I have similar problem here.

And the work-around did not work.

Environment:
MSAL: implementation('com.microsoft.identity.client:msal:4.10.0')
Android: 14, the problem also occour in 13 and 12 version.

Configuration file:

{
    "client_id" : "XXXXXXX",
    "authorization_user_agent" : "DEFAULT",
    "redirect_uri" : "msauth://com.xxxxxx/xxxxxxxxx",
    "broker_redirect_uri_registered": true,
    "loggin":  "VERBOSE",
    "shared_device_mode_supported": true,
    "authorities" : [
        {
            "type": "AAD",
            "audience": {
                "type": "AzureADMyOrg",
                "tenant_id": "xxxxxxxx"
            }
        }
    ]
}

aquire token:

microsoftClient?.acquireToken(
                AcquireTokenParameters.Builder()
                    .startAuthorizationFromActivity(it)
                    .withPrompt(Prompt.LOGIN)
                    .withScopes(SCOPES)
                    .withCallback(object : AuthenticationCallback {
                        override fun onSuccess(authenticationResult: IAuthenticationResult?) {
                            msalCallback?.onLogin(authenticationResult)
                        }

                        override fun onError(exception: MsalException) {
                            msalCallback?.onError(exception)
                        }

                        override fun onCancel() {
                            msalCallback?.onCancel()
                        }
                    })
                    .build()
            )

Scope: profile, if we change to User.Read, the user need to use the MFA. This is the reason of we use the profile scope.
Broker: Intune Company portal

The AndroidAuthorizationStrategy class is now in the project https://github.com/AzureAD/microsoft-authentication-library-common-for-android/tree/release/16.2.0

I did not receive any error message, and I am trying to get it.

If you can get me any tip I will appreciate ;)

[VolodaUa]

Hi @fvaladares ,

As I see, your problem is different.

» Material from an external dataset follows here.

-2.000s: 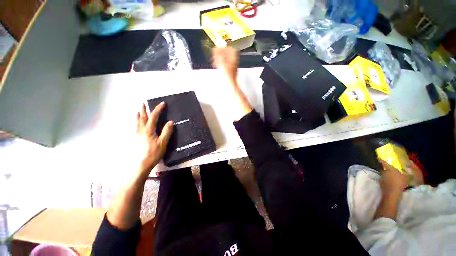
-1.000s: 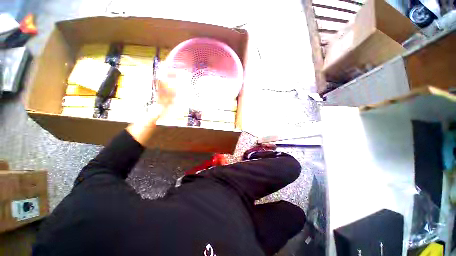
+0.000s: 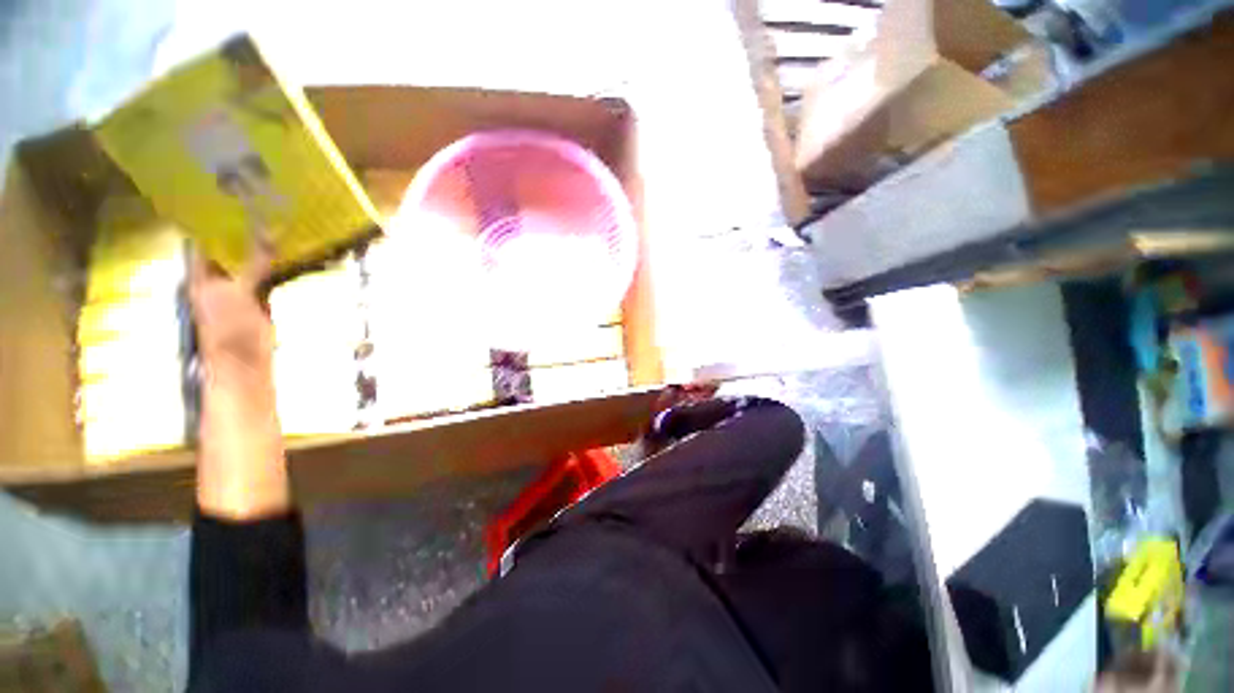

This problem relates to the issue when the "withFragment()" method is used using AcquireTokenParameters.Bulder.

I suggest you add logging. Maybe you will find something there.
https://learn.microsoft.com/en-us/entra/identity-platform/msal-logging-android

[fvaladares]

Hi @VolodaUa,

Thanks for ask my question. I will take a look in your suggestion and make some tests.